Do not drink caffeine within six hours of sleep time. You may be able to fall asleep with caffeine in your system if you're very tired, but if you wake up in a few hours less tired, the caffeine will still be active and you won't be able to fall asleep again.

Over the counter medicines like Sominex are really just antihistamines that have the side effect of drowsiness in some people. If they work for you, fine. But they are not recommended for long term use.

As a last resort you can talk with your doctor about prescribed sleeping medication to be used on a short term and irregular basis. You should be aware that there are currently no safe and effective medications available for long term nightly use. There is, however, a new medication which can be taken in the middle of the night if you can't sleep and is mostly out of your system by morning. Again, this is not for long term nightly use.

Another answer is creative napping!


How to get the most of naps.

Your body "wants" to take a nap in the early afternoon. This is a fact recognized in countries where an afternoon siesta is built into the work day. Farmers in America, a chronically sleep deprived country, are lucky in one sense. They often can make their own schedule and catch a nap after lunch.

Any nap over three minutes is better than none. A ten minute nap can have amazing restorative power. An hour long nap is excellent as long as you don't wake too abruptly during the wrong level of sleep. Several ten minute naps can be just as effective as a longer uninterrupted nap. Once you get into a pattern your body learns to maximize the restorative power of your nap cycles. But you have to be consistent. Don't fool with Mother Nature.

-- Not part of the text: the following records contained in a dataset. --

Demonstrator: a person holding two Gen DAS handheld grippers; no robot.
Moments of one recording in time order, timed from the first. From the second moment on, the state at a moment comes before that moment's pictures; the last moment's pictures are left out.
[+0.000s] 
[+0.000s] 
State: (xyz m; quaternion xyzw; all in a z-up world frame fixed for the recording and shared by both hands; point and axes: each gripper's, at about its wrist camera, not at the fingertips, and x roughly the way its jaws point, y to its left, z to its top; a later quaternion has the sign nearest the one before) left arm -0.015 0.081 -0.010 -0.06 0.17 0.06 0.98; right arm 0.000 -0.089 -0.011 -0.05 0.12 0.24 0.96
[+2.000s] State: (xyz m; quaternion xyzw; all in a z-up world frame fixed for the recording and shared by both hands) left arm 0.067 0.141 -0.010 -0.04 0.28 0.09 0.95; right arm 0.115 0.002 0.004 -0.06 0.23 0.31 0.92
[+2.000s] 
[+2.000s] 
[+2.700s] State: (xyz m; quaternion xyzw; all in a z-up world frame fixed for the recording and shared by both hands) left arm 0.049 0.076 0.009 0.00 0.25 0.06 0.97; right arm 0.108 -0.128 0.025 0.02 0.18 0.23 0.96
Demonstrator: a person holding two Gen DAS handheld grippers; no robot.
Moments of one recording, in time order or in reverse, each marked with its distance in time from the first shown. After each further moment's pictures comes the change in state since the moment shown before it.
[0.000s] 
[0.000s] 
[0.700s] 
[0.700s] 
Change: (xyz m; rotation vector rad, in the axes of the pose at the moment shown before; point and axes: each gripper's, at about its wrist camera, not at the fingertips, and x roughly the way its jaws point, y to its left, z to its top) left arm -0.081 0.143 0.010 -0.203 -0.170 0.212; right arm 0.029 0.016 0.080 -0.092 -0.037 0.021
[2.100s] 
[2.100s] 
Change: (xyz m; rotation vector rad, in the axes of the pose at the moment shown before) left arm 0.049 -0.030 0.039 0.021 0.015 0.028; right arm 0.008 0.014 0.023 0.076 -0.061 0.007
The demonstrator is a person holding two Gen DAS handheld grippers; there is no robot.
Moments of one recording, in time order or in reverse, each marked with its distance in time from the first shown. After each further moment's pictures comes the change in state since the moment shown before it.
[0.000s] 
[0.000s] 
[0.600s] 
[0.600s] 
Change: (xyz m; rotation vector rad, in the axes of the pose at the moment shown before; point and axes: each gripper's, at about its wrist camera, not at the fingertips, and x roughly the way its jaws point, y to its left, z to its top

Studies of individuals who soloed across the Atlantic on sailboats show that you can actually get by for days at a time just taking naps. You can also "store sleep" in advance of a period where you know you'll be going without sleep by sleeping a little extra a few days prior to the time you'll be unable to sleep.

Creative Napping

Ideally you should allow yourself to take a nap on a break and if you can't go home, make a "nap room" available. The room should be dark and comfortable, with both a cot and a recliner to suit personal preferences. If you don't already have one, get an extended cab pick-up next time you need another truck so the seats recline and you can nap there. If inside where you can control your environment, the temperature should be around 70 (people actually fall asleep best when the temperature is between 70 and 80, but sleep better when the temperature is lower). You should have a "white noise" machine to use if noise distraction keep you awake.

You might want to use one of those little electronic kitchen timers to regulate how long you nap.  Try to figure out exactly how to time the nap so you wake up refreshed, and not from too deep a sleep. If you wake from the wrong sleep level abruptly you may feel disoriented and it could take a few minutes to recover your senses. Also, you don't want to sleep too long, so you have trouble falling asleep at night.

More science.

In order for most people to cycle through the levels of sleep needed to restore and revitalize their bodies they need three hours of uninterrupted sleep. Some people teach their bodies to adjust to sleeping in two blocks of time in a twenty-four hour period and report this has worked well for them for years. Human beings are essentially biphasic sleepers, which means that we are designed to sleep in two periods during each twenty-four hour period. The ideal seems to be the "afternoon siesta" practiced equatorial countries. People have a natural low point during the afternoon (or midpoint during a midnight shift, about an hour after eating) where they become drowsy. This is when your body wants to take a nap and when the miracle drug, caffeine, is consumed in great quantities along with the added carbo-charge of a donut or two.

You can tell if you are sleep deprived if you find yourself "making up for lost sleep" on your days off and sleeping ten or twelve hours at a stretch. Fortunately, you can recover from sleep deprivation if you sleep several extra hours for two or three days. In fact, if you stayed up for eight days and nights, you could fully recover within three days.